When I launched the Kickstarter, I thought of it as a kind of public experiment: could we take this simple idea — a deck of cards for real, human conversation — and prove that enough people wanted it to make it real?
We raised **about $12,000**, enough to fully fund our first print run.
But it wasn’t easy. Kickstarter looks deceptively simple from the outside — post a project, make a video, share it around, watch the pledges roll in. The reality is that it’s nearly a full-time job while it’s running — a campaign in every sense of the word.
Every day, I was writing updates, reaching out to friends and communities, responding to comments, building the story of *why this mattered.* I learned a ton about storytelling, community building, and digital logistics in those few weeks.
And that’s the part most creators miss: Kickstarter isn’t just a funding platform. It’s a **forcing function**. It makes you clarify your message, connect with your audience, and build a tribe that believes in what you’re making.
For me, that tribe of early backers didn’t just fund production — they validated the concept. They were saying: *yes, the world needs more real conversation. We want this.*
That $12K wasn’t just capital. It was *proof of resonance*.
And now, those funds are in motion — the first edition is being printed, and in just a few months, The Real Talk Deck will be in people’s hands, at dinner tables, in classrooms, at retreats — sparking the kinds of moments that inspired me to create it in the first place.
The biggest takeaway?
Launching a creative product isn’t about having everything figured out. It’s about declaring what you’re creating — then figuring it out *in public,* with people who believe in you.

Can you share a story from your journey that illustrates your resilience?
Before the Kickstarter, I actually tried something simpler — a basic presale landing page. I built it myself, poured a ton of time, energy, and heart into it, and shared it with friends and family.
And after all that effort? I only generated a couple thousand dollars. It was disheartening. I remember feeling this heavy sense of discouragement — like maybe this idea that meant so much to me just wasn’t going to get off the ground.
But rather than quit, I zoomed out and asked: What’s the real goal here? It wasn’t just to sell decks — it was to bring this vision to life. To get The Real Talk Deck out into the world where it could actually spark connection.
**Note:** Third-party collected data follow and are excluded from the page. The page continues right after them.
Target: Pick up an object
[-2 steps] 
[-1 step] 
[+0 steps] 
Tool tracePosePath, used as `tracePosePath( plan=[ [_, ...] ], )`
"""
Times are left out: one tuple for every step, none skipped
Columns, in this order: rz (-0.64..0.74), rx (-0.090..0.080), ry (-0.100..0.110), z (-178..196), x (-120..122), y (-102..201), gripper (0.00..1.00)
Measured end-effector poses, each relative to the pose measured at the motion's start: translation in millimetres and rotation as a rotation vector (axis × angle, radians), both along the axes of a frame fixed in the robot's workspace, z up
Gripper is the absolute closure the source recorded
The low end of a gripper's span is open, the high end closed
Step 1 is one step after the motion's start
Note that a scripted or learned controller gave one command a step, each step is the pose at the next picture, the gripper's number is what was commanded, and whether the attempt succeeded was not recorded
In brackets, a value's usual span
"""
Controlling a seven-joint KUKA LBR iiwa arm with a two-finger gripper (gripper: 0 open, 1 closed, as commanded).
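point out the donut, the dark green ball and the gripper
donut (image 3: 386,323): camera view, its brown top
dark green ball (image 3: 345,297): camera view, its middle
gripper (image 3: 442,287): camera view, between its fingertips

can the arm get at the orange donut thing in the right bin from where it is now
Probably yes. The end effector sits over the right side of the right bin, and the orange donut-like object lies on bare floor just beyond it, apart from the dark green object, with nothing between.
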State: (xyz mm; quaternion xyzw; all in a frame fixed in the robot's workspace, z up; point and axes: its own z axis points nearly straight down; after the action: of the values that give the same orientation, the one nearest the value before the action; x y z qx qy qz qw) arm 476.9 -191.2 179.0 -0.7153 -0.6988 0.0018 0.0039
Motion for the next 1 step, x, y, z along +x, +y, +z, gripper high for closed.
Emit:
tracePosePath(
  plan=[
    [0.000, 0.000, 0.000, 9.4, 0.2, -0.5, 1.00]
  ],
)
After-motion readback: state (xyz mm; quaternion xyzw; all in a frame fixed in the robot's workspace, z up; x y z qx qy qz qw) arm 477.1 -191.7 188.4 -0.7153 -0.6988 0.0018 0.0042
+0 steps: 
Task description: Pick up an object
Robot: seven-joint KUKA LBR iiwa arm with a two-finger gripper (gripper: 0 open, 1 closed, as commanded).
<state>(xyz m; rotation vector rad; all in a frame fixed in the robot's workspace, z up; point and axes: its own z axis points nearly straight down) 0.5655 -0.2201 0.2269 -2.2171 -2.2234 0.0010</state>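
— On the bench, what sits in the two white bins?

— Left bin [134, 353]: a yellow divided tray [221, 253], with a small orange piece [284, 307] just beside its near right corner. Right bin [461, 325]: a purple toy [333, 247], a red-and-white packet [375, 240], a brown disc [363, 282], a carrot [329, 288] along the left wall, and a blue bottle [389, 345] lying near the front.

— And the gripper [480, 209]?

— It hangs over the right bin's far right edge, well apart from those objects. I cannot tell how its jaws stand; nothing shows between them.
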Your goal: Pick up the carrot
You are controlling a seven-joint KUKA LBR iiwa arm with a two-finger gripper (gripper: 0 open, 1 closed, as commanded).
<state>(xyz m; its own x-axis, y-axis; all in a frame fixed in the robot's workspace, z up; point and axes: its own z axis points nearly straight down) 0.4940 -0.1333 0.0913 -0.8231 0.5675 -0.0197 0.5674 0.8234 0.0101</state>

So I pivoted. Instead of continuing with the quiet presale route, I launched a Kickstarter. That move changed everything. Because people already understand Kickstarter — it’s familiar, it’s social, and it has built-in credibility. It gave me access to a larger audience who didn’t just want to buy a deck; they wanted to be part of bringing it to life.
That shift — from discouragement to determination — is really the heart of my entrepreneurial journey. When things stall, I always come back to my mission and vision: to help people reconnect, to make authentic conversation accessible and fun.
That’s what kept me going. Every time doubt crept in, I reminded myself: this project isn’t about me — it’s about what it can do for people. And that made it impossible to give up.